**What to do**
Go over the entries and report the lines where the word "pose" occurs.

**Records provided**
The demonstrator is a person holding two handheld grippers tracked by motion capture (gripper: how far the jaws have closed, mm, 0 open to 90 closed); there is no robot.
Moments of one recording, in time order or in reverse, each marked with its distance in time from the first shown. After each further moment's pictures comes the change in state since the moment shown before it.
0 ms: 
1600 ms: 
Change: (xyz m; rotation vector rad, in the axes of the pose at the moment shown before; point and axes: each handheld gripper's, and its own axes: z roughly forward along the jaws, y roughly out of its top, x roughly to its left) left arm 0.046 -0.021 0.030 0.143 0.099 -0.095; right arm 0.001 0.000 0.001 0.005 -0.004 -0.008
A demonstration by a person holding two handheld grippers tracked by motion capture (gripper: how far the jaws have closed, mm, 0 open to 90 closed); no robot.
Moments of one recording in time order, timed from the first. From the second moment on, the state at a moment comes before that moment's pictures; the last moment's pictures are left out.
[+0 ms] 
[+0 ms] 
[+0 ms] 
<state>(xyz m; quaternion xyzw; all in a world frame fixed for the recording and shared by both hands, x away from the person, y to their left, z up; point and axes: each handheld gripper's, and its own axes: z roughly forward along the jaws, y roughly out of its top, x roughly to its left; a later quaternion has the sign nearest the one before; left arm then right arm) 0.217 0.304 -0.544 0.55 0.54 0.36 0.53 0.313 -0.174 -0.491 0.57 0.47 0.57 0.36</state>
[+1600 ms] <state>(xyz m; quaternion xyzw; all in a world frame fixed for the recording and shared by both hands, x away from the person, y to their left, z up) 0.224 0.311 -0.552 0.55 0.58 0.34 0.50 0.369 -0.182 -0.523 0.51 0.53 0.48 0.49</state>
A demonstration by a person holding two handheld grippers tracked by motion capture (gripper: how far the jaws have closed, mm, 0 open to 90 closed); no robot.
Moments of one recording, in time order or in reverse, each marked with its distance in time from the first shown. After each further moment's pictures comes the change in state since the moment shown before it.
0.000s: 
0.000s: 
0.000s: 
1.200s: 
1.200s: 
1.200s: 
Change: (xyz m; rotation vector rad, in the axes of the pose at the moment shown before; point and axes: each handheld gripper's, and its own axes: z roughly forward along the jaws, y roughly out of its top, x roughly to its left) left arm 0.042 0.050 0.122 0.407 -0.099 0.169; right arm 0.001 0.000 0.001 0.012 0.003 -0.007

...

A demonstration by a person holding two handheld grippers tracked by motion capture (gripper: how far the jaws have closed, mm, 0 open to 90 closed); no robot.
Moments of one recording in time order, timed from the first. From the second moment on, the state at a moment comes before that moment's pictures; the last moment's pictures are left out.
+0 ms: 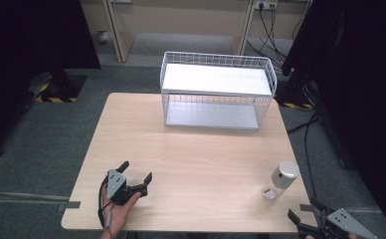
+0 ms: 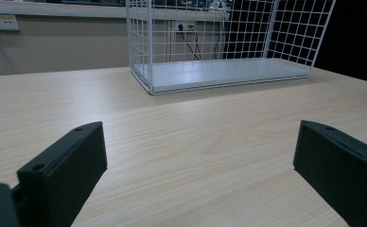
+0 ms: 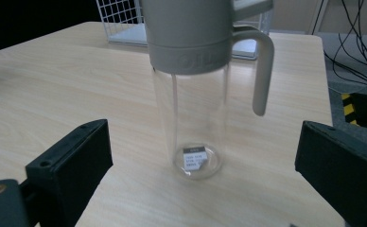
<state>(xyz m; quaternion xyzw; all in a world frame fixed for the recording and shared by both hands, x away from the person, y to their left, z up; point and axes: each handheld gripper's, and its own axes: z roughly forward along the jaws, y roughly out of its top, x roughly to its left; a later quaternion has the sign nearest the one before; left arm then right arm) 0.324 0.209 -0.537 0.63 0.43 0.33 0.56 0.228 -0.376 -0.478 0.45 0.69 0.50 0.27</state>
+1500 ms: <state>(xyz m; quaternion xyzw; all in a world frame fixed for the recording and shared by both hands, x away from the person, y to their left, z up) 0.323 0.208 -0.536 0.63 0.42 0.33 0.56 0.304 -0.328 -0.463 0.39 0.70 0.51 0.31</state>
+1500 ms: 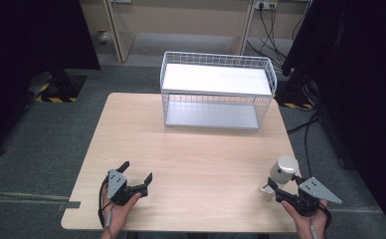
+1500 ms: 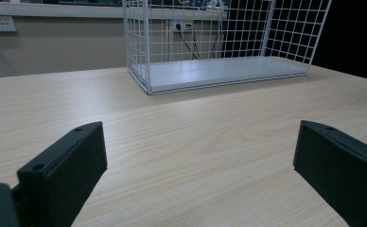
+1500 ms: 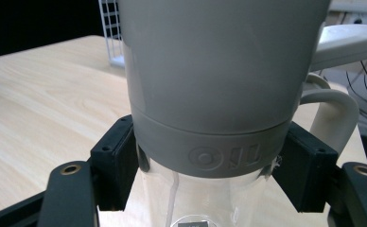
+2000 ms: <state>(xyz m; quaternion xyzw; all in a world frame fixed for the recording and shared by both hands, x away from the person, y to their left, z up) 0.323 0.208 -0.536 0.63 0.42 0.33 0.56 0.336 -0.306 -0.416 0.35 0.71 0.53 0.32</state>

**Solution**
Change: (xyz m; rotation vector rad, in the axes of the pose at the moment shown before; point and axes: each handheld gripper's, and its own axes: z roughly forward along the jaws, y roughly out of its top, x roughly to its left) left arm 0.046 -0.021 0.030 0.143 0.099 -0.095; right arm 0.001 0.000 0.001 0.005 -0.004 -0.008
Change: (xyz m; rotation vector rad, in the axes of the pose at the moment shown before; point and axes: each handheld gripper's, and its own axes: z roughly forward along the jaws, y roughly out of its top, x roughly to its left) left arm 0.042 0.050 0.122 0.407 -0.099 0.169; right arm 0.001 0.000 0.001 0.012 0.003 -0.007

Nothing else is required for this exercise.